Would you return the complete listing below word for word?

+ + + + + + +

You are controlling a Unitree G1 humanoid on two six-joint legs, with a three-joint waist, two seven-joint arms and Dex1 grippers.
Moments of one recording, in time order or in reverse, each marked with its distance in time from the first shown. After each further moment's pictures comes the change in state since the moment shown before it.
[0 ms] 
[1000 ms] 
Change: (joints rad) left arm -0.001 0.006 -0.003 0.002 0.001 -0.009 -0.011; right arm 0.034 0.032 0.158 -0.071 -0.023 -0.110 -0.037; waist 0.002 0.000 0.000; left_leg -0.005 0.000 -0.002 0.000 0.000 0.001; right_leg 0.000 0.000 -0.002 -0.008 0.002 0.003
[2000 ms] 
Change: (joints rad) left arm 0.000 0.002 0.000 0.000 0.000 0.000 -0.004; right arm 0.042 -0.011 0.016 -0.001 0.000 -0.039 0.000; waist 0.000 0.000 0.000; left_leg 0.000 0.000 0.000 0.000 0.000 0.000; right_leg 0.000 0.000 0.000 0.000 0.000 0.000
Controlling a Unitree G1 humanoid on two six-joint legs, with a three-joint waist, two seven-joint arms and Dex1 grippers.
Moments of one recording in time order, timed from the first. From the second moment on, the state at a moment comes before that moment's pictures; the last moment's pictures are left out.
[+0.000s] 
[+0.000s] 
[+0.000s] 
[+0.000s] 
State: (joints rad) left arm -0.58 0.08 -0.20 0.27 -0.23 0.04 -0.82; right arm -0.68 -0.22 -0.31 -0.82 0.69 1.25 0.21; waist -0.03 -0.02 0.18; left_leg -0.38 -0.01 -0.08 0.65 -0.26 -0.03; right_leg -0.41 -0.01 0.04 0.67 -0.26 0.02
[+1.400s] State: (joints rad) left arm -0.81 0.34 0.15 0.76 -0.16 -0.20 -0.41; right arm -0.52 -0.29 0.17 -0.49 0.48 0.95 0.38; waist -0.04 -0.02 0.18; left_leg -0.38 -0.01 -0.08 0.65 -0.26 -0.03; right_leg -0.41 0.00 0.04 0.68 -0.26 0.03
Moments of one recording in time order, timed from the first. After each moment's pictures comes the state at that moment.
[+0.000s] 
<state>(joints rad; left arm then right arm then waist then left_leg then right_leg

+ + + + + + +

**Reply to the task:**
You are controlling a Unitree G1 humanoid on two six-joint legs, with a three-joint waist, two seven-joint arms and Dex1 grippers.
Moments of one recording, in time order or in reverse, each marked with its distance in time from the first shown. After each further moment's pictures comes the change in state since the moment shown before it.
[0 ms] 
[1000 ms] 
Change: (joints rad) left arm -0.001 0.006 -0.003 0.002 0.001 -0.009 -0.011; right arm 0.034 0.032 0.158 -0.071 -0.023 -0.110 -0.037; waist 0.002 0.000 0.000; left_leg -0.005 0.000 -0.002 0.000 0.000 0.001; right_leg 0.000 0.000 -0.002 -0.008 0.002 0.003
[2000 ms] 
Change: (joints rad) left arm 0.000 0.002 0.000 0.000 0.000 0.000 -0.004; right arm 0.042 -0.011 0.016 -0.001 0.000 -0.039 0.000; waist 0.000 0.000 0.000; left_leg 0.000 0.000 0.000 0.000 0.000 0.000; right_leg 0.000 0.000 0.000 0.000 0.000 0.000
Controlling a Unitree G1 humanoid on two six-joint legs, with a three-joint waist, two seven-joint arms and Dex1 grippers.
Moments of one recording in time order, timed from the first. From the second moment on, the state at a moment comes before that moment's pictures; the last moment's pictures are left out.
[+0.000s] 
[+0.000s] 
[+0.000s] 
[+0.000s] 
State: (joints rad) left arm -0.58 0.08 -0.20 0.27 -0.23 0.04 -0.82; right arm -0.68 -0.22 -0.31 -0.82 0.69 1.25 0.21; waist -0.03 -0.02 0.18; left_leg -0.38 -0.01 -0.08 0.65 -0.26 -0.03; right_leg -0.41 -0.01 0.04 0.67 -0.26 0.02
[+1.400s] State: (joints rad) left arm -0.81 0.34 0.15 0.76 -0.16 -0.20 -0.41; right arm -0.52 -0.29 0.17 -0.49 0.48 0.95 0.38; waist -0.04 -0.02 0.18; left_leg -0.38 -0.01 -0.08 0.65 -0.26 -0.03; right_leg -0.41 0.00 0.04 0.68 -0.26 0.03
Moments of one recording in time order, timed from the first. After each moment's pictures comes the state at that moment.
[+0.000s] 
<state>(joints rad; left arm then right arm then waist then left_leg then right_leg

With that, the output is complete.